Prove the number of unordered pairs of linearly independent elements

Question

Let $V$ be a vector space over $K$.

Let $K={\mathbb{Z}}/{p\mathbb{Z}}$, and $\dim V=3$.

We know that $V$ has $p^3$ elements.

I need to show that the number of unordered pairs of linearly independent elements of V is: $$ \frac1 2(p^3−1)(p^3−p). $$

Answer 1

As usual you can regard an element of $V$ as a triple $(x, y, z)$ of elements $x, y, z \in V$. The first element of any such unordered pair $(v_1, v_2)$ must be nonzero (otherwise the pair is linearly dependent), but otherwise there are no restrictions, that is, any nonzero element can be the first element of a pair. When specifying a vector in $V$ there are $p$ choices for each of $x, y, z$, so $p^3$ vectors total, and thus our first vector $v_1$ in the pair can be any of $p^3 - 1$ nonzero vectors.

Now, for an arbitrary choice of first vector, how many choices are there for the second? How many pairs of choices are there in total?
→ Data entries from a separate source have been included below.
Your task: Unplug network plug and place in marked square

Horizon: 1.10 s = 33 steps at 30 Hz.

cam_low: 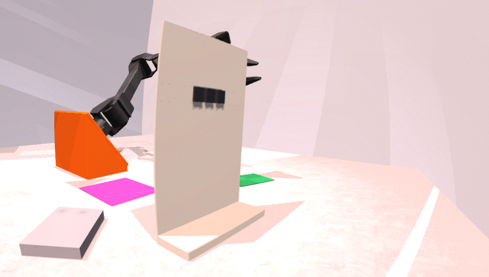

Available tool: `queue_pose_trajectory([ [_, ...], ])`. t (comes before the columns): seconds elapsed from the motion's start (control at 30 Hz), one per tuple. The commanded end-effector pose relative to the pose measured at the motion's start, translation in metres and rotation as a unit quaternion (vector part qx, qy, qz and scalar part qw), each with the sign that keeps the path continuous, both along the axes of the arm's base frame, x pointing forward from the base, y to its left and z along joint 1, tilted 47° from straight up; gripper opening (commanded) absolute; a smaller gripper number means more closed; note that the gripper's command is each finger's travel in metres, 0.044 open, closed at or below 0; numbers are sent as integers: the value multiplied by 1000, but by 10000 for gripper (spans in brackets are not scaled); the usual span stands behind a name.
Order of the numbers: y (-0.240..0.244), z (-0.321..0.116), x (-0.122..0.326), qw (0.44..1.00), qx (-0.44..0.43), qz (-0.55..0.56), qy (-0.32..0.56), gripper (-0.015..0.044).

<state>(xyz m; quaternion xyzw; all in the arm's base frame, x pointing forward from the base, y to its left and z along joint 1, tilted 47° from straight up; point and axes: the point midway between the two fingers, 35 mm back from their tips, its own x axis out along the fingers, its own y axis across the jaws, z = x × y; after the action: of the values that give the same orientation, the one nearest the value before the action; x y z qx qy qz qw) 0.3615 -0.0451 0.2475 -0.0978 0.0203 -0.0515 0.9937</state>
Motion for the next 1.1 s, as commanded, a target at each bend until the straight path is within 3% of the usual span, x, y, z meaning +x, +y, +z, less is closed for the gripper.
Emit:
queue_pose_trajectory([
  [0.0,-8,-19,4,1000,-22,-6,14,156],
  [0.5,-44,-95,7,991,-109,-36,67,156],
  [1.07,-77,-171,-20,969,-199,-59,133,156],
])
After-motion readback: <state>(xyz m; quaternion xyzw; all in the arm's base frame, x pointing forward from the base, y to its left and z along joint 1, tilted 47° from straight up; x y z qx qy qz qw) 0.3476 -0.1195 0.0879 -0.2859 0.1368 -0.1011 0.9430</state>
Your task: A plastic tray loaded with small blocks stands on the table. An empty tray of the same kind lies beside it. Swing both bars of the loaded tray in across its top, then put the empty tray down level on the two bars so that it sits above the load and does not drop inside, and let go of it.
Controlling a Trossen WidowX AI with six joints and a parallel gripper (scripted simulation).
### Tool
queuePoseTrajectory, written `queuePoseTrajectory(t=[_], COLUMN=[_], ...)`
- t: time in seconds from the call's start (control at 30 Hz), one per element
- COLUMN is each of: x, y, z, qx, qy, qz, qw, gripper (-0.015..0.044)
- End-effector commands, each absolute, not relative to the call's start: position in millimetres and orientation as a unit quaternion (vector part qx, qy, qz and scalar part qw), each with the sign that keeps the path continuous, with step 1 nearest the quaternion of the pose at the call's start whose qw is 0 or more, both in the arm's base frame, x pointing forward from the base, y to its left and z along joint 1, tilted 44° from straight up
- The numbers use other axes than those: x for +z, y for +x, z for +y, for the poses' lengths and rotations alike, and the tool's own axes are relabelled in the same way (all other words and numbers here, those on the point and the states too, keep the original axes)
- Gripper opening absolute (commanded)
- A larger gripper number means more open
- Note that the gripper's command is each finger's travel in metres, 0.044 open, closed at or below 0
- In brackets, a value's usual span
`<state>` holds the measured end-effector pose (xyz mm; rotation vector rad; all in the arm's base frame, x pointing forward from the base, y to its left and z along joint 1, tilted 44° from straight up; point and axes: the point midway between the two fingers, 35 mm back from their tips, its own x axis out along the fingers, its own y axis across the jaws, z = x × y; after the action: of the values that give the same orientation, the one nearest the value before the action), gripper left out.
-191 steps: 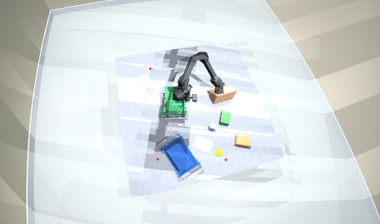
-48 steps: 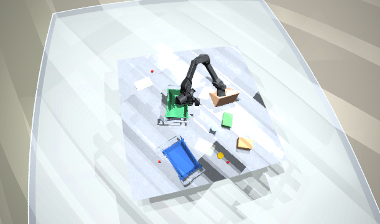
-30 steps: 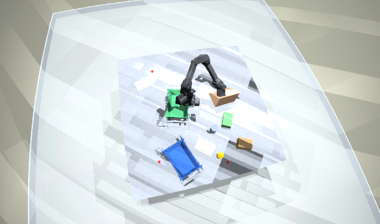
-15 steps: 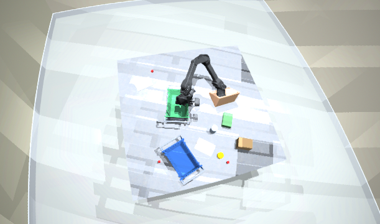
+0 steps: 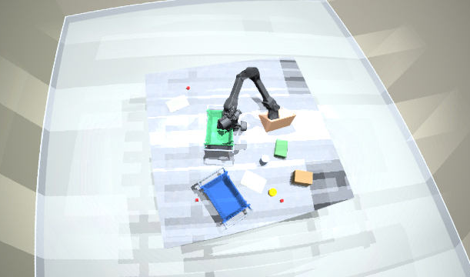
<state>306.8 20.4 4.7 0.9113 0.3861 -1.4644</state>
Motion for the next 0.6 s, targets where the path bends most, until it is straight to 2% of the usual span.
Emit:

How do we account for the fact that we want unordered rather than ordered pairs?

A line of reasoning along these lines lets you compute, for example, the number of nondegenerate matrices (whose columns are linearly independent vectors) over a finite field $\mathbb{F}$, that is, the order of the finite group $GL(k, \mathbb{F})$ and its cousins.